§ Problem requirements: No pictures go into the output, which should consist only of the lines from the first line of the data through the line with "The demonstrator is", copied exactly.

§ Extracted records:
Content starts
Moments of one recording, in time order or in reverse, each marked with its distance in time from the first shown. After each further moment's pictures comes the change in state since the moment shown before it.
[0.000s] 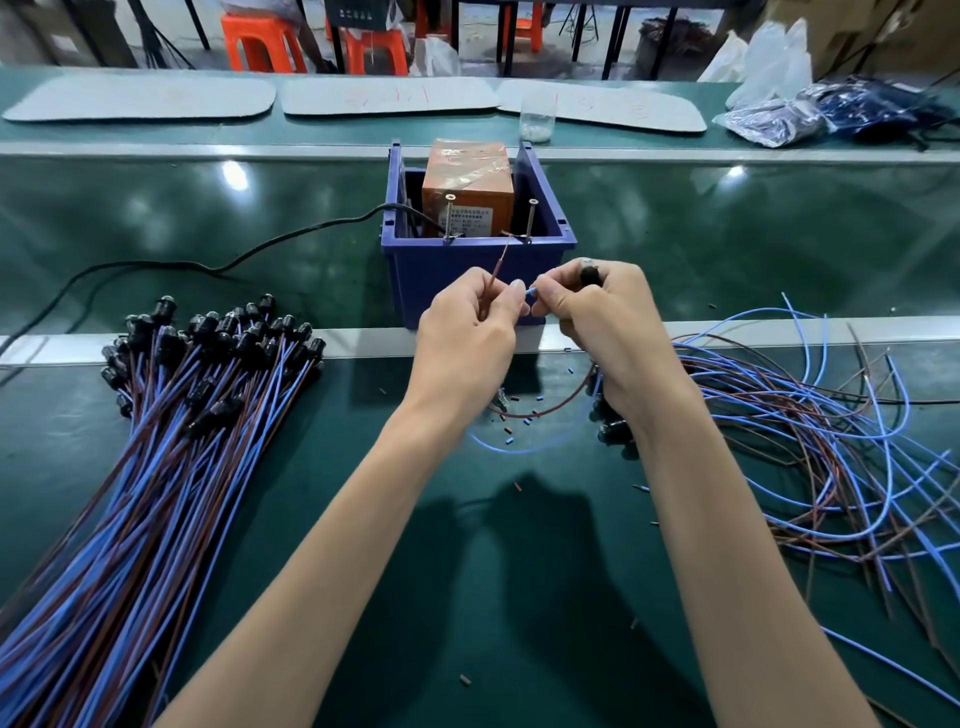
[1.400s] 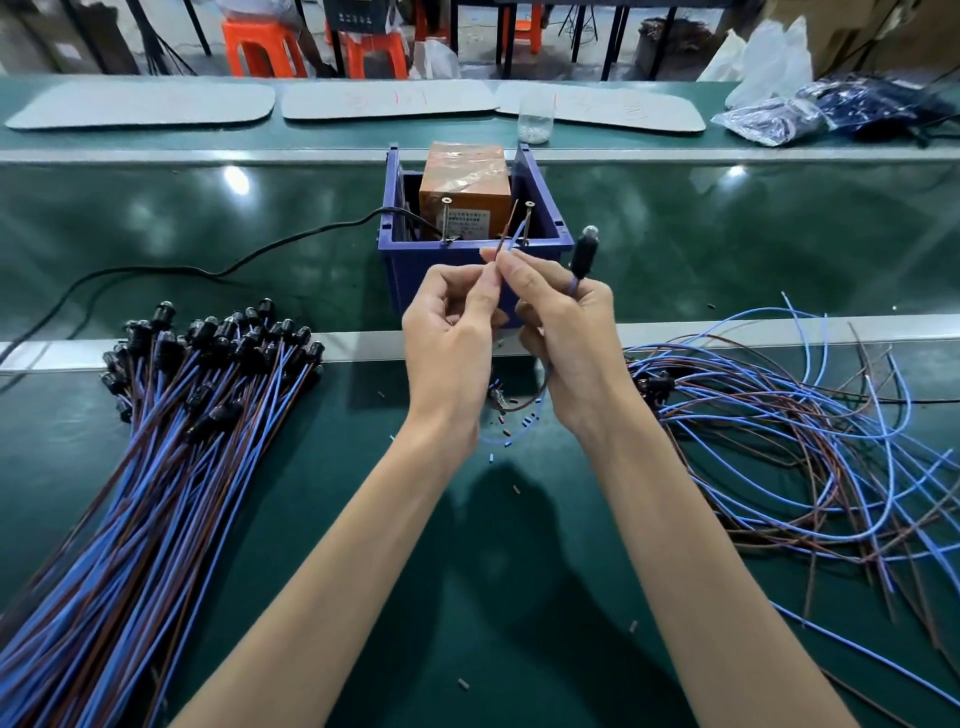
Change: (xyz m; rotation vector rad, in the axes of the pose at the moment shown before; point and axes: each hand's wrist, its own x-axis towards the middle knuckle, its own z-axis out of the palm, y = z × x) left_hand -0.004 -0.003 0.009 -0.492 0.191 -0.006; right_hand -0.020 -0.008 0.029 0.587 -0.084 0.019
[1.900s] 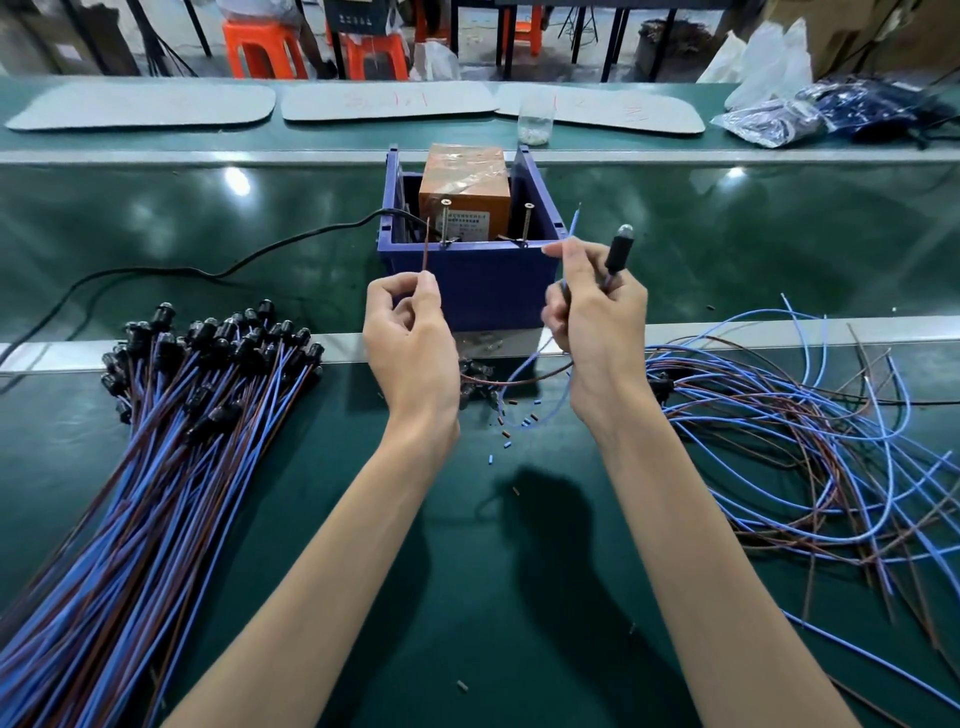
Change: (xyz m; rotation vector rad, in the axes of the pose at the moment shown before) left_hand 0.014 -0.010 -0.011 0.080 0.286 -0.016; right_hand 0.019 0.007 -0.016 -0.068 0.245 -0.129
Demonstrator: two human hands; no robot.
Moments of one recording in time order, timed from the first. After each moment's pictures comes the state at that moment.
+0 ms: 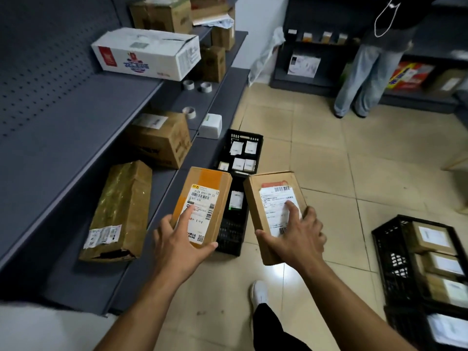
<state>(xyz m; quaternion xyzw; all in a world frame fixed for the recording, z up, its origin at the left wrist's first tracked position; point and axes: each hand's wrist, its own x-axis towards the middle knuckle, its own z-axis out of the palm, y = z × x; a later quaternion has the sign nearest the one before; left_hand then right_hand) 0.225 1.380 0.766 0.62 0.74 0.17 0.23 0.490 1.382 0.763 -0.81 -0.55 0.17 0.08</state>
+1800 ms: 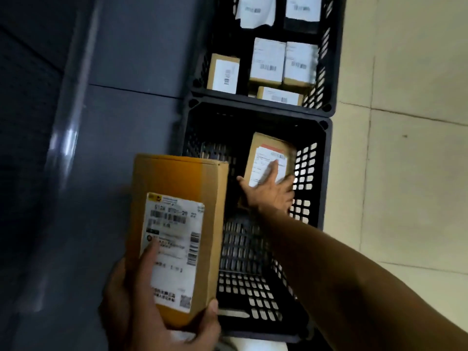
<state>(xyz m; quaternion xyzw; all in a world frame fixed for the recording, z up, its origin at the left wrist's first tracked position) 0.214 1.810 0.201 0.55 0.77 0.15 0.28 0.406 1.944 0.004 -0.88 -0.34 0.34 -0.06</state>
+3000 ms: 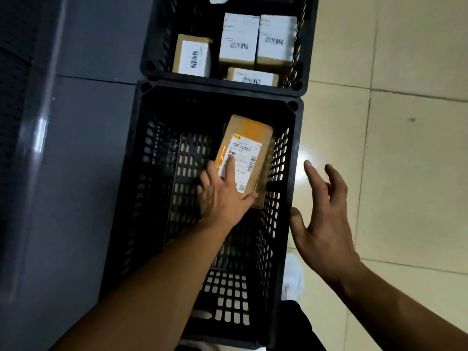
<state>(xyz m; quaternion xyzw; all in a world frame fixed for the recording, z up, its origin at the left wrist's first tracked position) 0.387 1.919 0.001 0.70 0.67 -0.11 0.21 0.562 1.836 0.101 -0.76 -0.55 0.30 0.19</state>
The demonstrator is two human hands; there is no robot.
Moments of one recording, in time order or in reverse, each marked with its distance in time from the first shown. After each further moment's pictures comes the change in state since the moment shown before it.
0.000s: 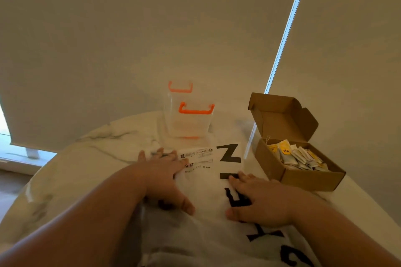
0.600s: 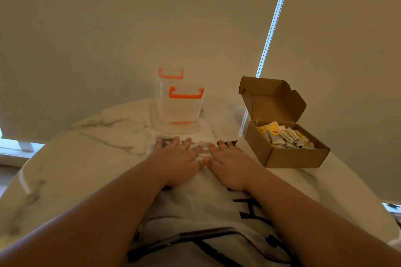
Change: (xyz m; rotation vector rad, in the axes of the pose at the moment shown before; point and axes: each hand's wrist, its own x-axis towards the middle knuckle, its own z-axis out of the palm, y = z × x) left_hand 0.030 0.047 0.023 0.095 0.171 0.063; right_hand 0.065 -0.012 0.027 0.131 0.337 -0.009
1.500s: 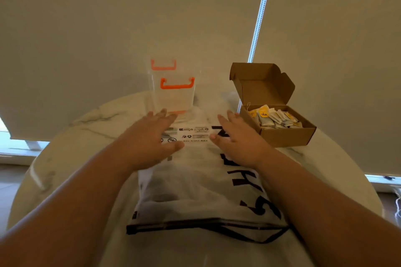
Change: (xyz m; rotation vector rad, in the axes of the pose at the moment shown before) left_hand -0.062 -0.021 -0.042 -0.229 0.228 -0.049; right_hand -0.044 0.011 -0.034 0.242 0.186 -0.010
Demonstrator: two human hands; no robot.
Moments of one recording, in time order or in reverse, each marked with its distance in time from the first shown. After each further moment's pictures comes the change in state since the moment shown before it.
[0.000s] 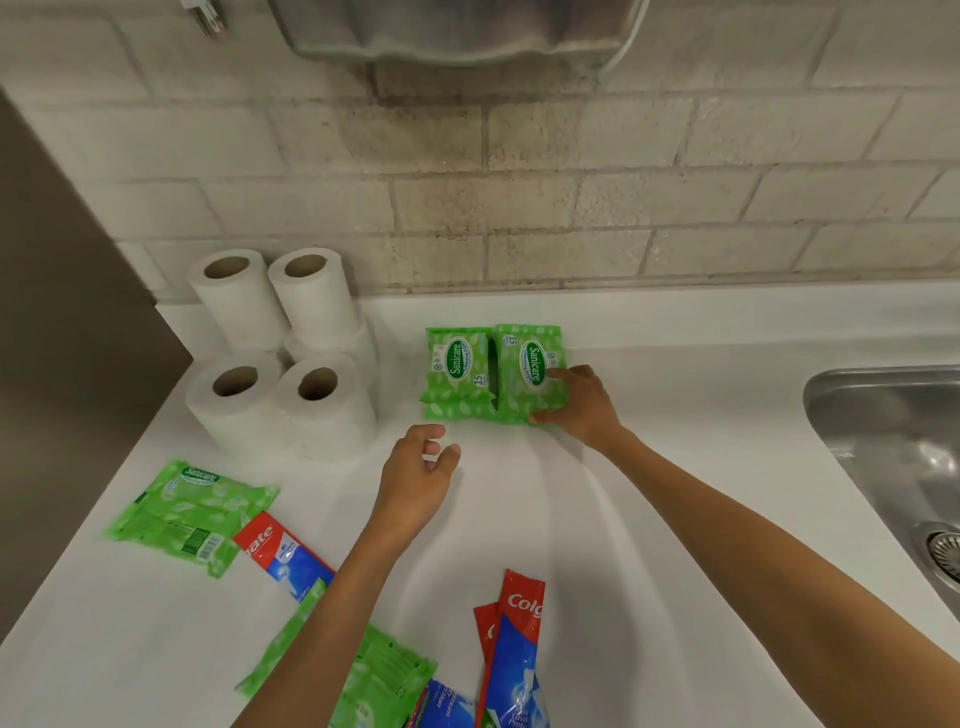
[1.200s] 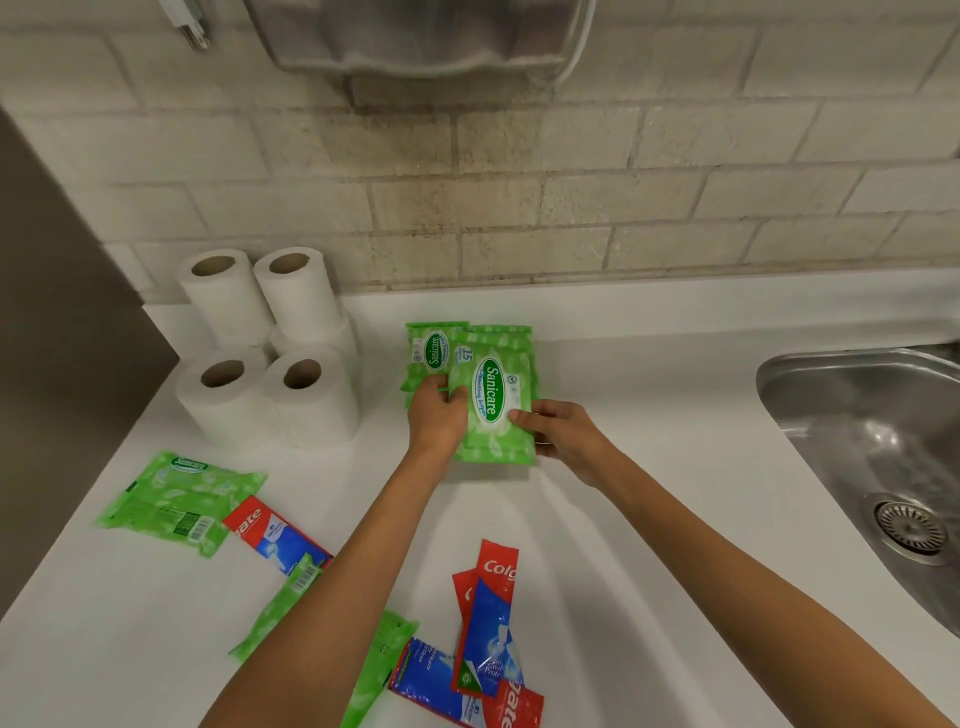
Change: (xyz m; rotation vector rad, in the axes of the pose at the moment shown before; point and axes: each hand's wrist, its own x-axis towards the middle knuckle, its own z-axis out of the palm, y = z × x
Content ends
§ Expected output:
Moments of one recording, in time order or in reverse, each marked with its distance in time from the first shown. After each further moment's pictures comes the change in state since the moment shown before it.
[0.000s] 
[1.400s] 
Change: (xyz m; rotation vector rad, in the axes of the pose at the moment shown before; point and axes: each hand's wrist, its own x-axis towards the middle knuckle, its own z-axis out of the palm, y = z × x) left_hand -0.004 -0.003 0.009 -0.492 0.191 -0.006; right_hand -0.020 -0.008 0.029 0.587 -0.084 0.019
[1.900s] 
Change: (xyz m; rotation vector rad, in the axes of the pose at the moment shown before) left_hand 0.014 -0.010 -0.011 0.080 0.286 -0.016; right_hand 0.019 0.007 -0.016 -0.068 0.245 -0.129
Demonstrator: two human hands; no robot.
Moments of one recording in time order, timed from the first. After each moment's pictures comes the state at that moment.
+0 ms: 
<state>(xyz m; quaternion xyzw; all in a world frame fixed for the recording, z up, its origin at the left wrist's first tracked position; point and axes: each hand's wrist, its own x-axis towards the middle knuckle, its own z-axis out of the palm, y = z × x; a later quaternion has the sign nearest the one before; left_hand then right_hand) 0.225 1.380 0.766 0.62 0.74 0.17 0.23 0.490 1.382 0.763 -0.81 -0.55 0.17 0.08</state>
+1800 ms: 
<state>(xyz m; quaternion xyzw; all in a world frame fixed for the recording, z up, its origin at the left wrist's first tracked position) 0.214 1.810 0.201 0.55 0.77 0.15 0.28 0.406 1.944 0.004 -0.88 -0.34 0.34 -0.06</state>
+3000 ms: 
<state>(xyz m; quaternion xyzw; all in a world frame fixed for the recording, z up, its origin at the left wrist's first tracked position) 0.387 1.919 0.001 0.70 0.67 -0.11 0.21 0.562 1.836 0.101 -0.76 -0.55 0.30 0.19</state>
The demonstrator is two human hands; there is no robot.

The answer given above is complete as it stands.